LISTED ENTRIES:
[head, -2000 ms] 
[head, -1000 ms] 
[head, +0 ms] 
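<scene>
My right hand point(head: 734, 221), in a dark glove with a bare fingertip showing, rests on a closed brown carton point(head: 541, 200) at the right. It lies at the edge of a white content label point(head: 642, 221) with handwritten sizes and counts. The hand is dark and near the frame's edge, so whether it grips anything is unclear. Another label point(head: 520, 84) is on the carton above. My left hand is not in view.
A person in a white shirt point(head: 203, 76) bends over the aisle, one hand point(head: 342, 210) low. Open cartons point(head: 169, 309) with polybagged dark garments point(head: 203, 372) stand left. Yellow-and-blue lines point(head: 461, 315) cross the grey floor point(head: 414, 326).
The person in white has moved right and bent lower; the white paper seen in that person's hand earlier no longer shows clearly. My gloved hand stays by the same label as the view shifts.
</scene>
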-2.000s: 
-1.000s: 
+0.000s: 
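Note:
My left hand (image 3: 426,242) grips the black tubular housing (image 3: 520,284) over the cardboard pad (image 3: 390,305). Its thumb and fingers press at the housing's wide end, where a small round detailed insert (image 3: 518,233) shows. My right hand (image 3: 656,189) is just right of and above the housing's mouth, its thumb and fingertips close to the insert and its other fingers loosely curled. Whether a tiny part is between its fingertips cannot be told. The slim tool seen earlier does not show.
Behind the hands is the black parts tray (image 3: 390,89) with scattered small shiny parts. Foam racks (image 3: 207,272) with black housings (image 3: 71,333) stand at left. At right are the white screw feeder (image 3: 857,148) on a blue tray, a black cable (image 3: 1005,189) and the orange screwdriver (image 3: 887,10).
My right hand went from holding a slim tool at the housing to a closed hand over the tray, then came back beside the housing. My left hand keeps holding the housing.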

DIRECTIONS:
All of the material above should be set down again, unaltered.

OUTPUT OF THE EXERCISE:
[head, -2000 ms] 
[head, -1000 ms] 
[head, +0 ms] 
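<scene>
My right hand point(head: 734, 221), in a dark glove with a bare fingertip showing, rests on a closed brown carton point(head: 541, 200) at the right. It lies at the edge of a white content label point(head: 642, 221) with handwritten sizes and counts. The hand is dark and near the frame's edge, so whether it grips anything is unclear. Another label point(head: 520, 84) is on the carton above. My left hand is not in view.
A person in a white shirt point(head: 203, 76) bends over the aisle, one hand point(head: 342, 210) low. Open cartons point(head: 169, 309) with polybagged dark garments point(head: 203, 372) stand left. Yellow-and-blue lines point(head: 461, 315) cross the grey floor point(head: 414, 326).
The person in white has moved right and bent lower; the white paper seen in that person's hand earlier no longer shows clearly. My gloved hand stays by the same label as the view shifts.
</scene>
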-2.000s: 
-1.000s: 
+0.000s: 
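Note:
My left hand (image 3: 426,242) grips the black tubular housing (image 3: 520,284) over the cardboard pad (image 3: 390,305). Its thumb and fingers press at the housing's wide end, where a small round detailed insert (image 3: 518,233) shows. My right hand (image 3: 656,189) is just right of and above the housing's mouth, its thumb and fingertips close to the insert and its other fingers loosely curled. Whether a tiny part is between its fingertips cannot be told. The slim tool seen earlier does not show.
Behind the hands is the black parts tray (image 3: 390,89) with scattered small shiny parts. Foam racks (image 3: 207,272) with black housings (image 3: 71,333) stand at left. At right are the white screw feeder (image 3: 857,148) on a blue tray, a black cable (image 3: 1005,189) and the orange screwdriver (image 3: 887,10).
My right hand went from holding a slim tool at the housing to a closed hand over the tray, then came back beside the housing. My left hand keeps holding the housing.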

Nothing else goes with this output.